The case is the latest in a string of international surrogacy controversies, with three new cases revealed in a new report into surrogacy by the Attorney-General’s office.

The couple, who chose not to be named, have come forward after the report exposed a range of startling problems within Indian surrogacy, according to Woman's Day.

The report reveals that another Australian citizen discovered he had no genetic link to the twin girls he ‘commissioned' through a surrogate in India, due to a crucial IVF error.

It was agreed that the babies would be conceived using the father’s sperm and a donor egg, but a paternity test showed the Australian is not the twins' biological father.

In a third case, an Australian couple is in custody of a child born via India surrogate who is not be their genetic offspring, according to the report.

Indian surrogacy is under the spotlight due to the confirmation a baby born by an Indian surrogate was abandoned by its Australian parents in 2012.

It’s understood the couple left their child in India due to its gender, but returned to Australia with the baby’s twin.

Australian Family Court Chief Justice Diana Bryant said in a statement that she was told by Australian embassy officials in New Delhi that the couple's decision to leave the baby they paid an Indian surrogate to deliver was based on its gender. The twins were a brother and sister. Bryant did not know what gender the parents wanted.

"They explained that when the commissioning parents were advised that twins were born, the commissioning parents refused to agree to take both children," Bryant said.

"It is believed that they only wanted one child as they already had one and wanted one of a different gender," she added.

The Australian High Commission in New Delhi delayed giving the Australian parents a visa for the wanted child while they tried to persuade them to take both children, Bryant said.

A person claiming to be a friend later took the unwanted that baby.

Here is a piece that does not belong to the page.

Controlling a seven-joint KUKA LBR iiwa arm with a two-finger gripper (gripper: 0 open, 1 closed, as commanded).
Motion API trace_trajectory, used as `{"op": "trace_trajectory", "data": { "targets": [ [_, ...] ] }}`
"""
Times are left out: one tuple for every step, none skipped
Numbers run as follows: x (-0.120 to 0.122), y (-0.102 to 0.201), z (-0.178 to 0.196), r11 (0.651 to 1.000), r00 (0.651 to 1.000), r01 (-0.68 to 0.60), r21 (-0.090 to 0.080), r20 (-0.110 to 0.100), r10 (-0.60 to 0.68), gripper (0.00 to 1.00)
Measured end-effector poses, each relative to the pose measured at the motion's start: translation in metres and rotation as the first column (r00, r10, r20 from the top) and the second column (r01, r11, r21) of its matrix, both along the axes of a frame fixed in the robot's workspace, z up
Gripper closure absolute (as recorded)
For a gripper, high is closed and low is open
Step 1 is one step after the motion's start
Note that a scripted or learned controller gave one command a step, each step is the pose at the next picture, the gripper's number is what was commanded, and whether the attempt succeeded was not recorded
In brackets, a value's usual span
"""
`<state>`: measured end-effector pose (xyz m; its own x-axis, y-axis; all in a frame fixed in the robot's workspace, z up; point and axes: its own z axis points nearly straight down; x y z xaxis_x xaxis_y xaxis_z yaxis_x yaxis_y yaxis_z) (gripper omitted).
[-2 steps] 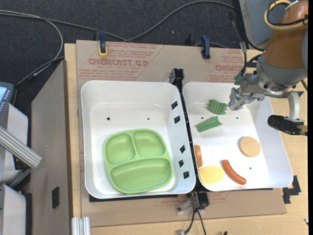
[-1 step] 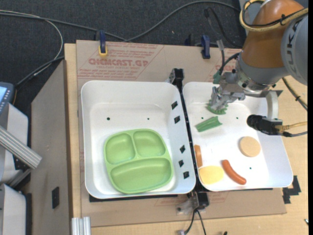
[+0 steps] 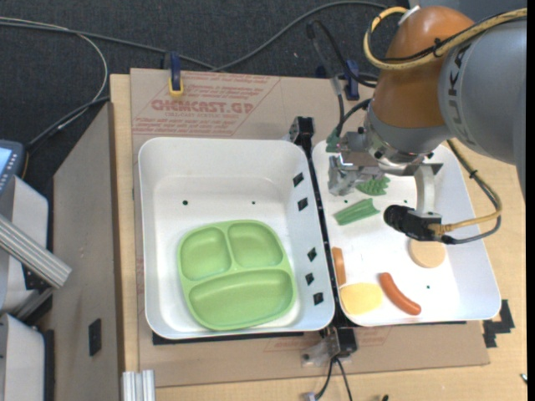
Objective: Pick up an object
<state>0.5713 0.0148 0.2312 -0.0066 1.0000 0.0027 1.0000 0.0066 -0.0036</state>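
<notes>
My end effector [image 3: 349, 180] hovers low in the right bin [image 3: 468, 266] by the green toy [image 3: 356, 211], grip state I cannot tell, nothing visibly held, so the pick is yet to do, with sausage [image 3: 400, 294] nearby too.

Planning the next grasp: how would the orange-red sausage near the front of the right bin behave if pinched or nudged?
The sausage looks round and elongated, so a nudge across its length would likely roll it. Its glossy skin suggests smooth plastic that may slip. It lies apart from the yellow piece, leaving room alongside.
</notes>
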Motion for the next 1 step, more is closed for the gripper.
{"op": "trace_trajectory", "data": {
  "targets": [
    [0.0002,0.0563,-0.0121,1.0,1.0,0.002,-0.001,-0.001,-0.002,1.0]
  ]
}}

But embassy officials doubted the person was a friend and suspected money had changed hands, Bryant said.

Australia's Department of Foreign Affairs and Trade said the High Commission's role had been limited to assessing the parents' application for citizenship and a passport for the chosen twin.

"As the parents decided to apply for citizenship for only one child and consequently the other child was not granted Australian citizenship, India became responsible for the welfare of the other child and adoption arrangements became a matter for its legal system," the department said in a statement.

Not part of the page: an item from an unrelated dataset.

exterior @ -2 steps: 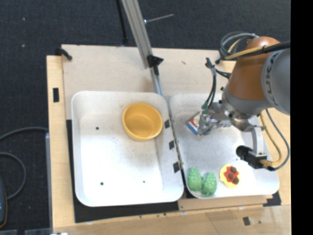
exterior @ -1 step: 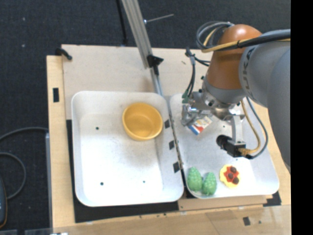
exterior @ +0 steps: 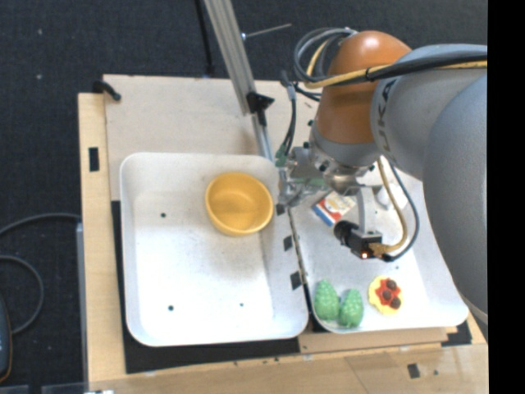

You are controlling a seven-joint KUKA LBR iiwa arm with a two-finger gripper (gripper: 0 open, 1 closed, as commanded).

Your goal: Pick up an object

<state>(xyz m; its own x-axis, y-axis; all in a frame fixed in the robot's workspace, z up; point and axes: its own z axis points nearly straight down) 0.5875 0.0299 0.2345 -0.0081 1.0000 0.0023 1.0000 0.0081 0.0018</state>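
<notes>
The arm (exterior: pixel 410 97) hangs over the right bin (exterior: pixel 426 302); whether the pincer (exterior: pixel 308 179) is open or closed I cannot tell. The yellow bowl (exterior: pixel 239 203) sits just left of it, so it should come down squarely over one rim. The green toy (exterior: pixel 338 304) lies below.

bowl (exterior: pixel 239 203): smooth yellow plastic, slight sheen
bins (exterior: pixel 164 253): matt white plastic
bench (exterior: pixel 164 113): pale matt wood
</notes>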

"Since this case, the Indian Government has tightened controls on commercial surrogacy arrangements in India," it added, without elaborating.

The news comes only two months after it was revealed West Australian couple David Farnell and his wife Wendy allegedly abandoned Mr Farnell's biological child Gammy, who was born with Down Syndrome to an Indonesian surrogate mother.

The Farnell's controversially took Gammy's healthy twin sister Pipah home with them while Gammy was adopted by his birth mother Pattharamon 'Goy' Janbua.

Further controversy ensued when it was revealed Mr Farnell was a former convicted paedophile.

Gammy's story soon led to demands that Australia's surrogacy laws be reviewed while the Thai government discussed banning commercial surrogacy altogether.

Consular officials told her the abandoned child was passed to another family.

'But they expressed to me their great concern that in fact money had changed hands,' she said.